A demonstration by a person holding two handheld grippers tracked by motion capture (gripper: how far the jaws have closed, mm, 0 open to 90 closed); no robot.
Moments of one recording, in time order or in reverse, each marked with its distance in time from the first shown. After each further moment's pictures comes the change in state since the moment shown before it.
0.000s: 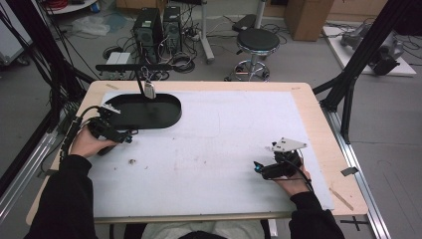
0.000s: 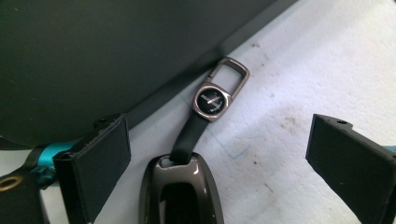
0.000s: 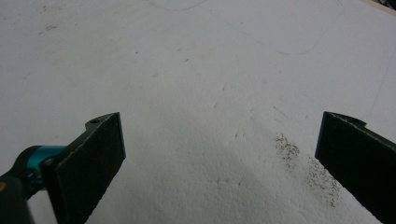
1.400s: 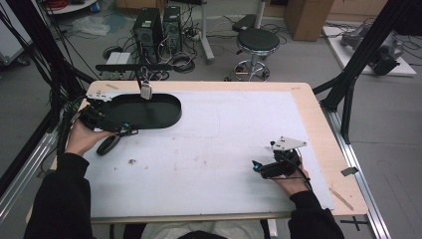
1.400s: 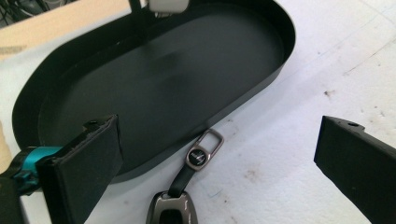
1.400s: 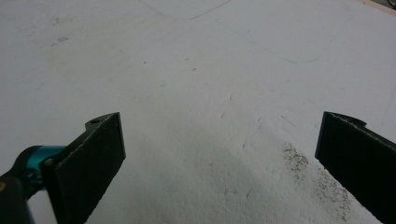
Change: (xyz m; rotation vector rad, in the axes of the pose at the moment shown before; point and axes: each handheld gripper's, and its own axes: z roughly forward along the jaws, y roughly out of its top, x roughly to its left) left arm -0.015 0.018 -0.051 -0.236 0.056 -0.032; right arm 0.000 0.003 0.002 -0.016 0.032 0.015
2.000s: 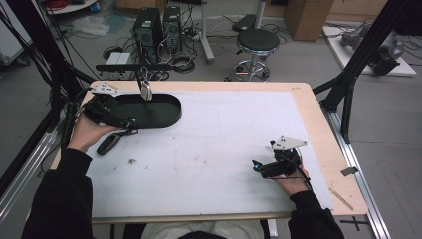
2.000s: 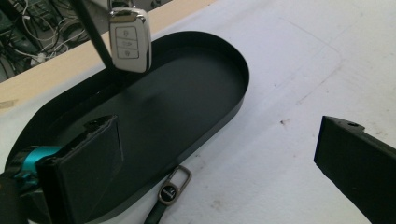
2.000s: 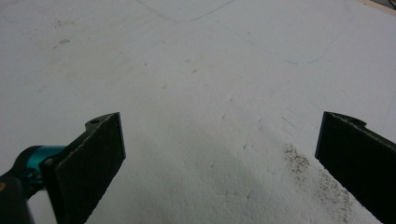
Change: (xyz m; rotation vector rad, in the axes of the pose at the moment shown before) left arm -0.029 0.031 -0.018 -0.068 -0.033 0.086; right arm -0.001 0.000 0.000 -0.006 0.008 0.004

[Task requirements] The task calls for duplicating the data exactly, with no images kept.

[Solution for this task]
A demonstration by a person holding two handheld grippers tracked by motion capture (gripper: how far the jaws have closed, mm, 0 open to 90 closed); no robot.
Moments of one recording, in time order or in reverse, each marked with its distance in time from the first shown. After each further moment's pictures comes the change in state since the moment shown before it.
0.000s: 
0.000s: 
0.000s: 
1.400s: 
1.400s: 
1.400s: 
Change: (xyz m; rotation vector rad, in the axes of the pose at the moment shown before; point and axes: each handheld gripper's, and its own axes: z roughly forward along the jaws, y roughly out of its top, x roughly to its left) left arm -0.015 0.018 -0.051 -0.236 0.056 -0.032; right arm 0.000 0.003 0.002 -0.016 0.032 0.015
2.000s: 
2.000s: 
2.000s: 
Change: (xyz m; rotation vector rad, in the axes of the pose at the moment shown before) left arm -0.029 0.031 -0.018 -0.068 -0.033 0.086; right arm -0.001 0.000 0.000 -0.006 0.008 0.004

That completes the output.